**Required work:**
Wherever the word "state" occurs in the listing below, copy that whole line.

>>>

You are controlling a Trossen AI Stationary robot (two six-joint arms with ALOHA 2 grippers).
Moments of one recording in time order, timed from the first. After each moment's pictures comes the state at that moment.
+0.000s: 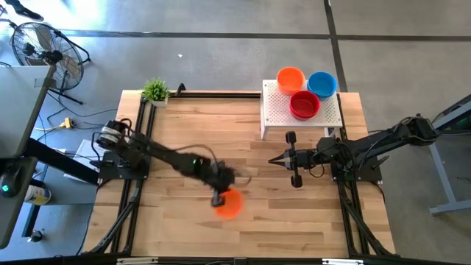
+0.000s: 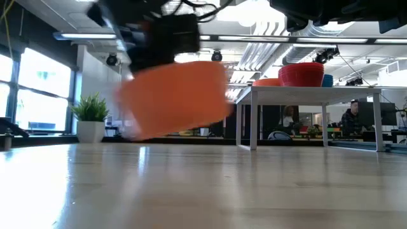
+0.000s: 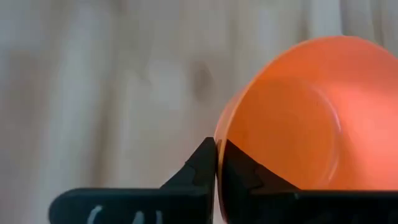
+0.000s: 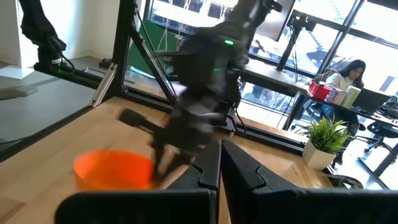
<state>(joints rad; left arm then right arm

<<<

**Exercise output:**
Moments of one recording in time order, timed from the first. After each moment's pictures comes the state at that moment.
<state>(joints rad; left arm then right arm

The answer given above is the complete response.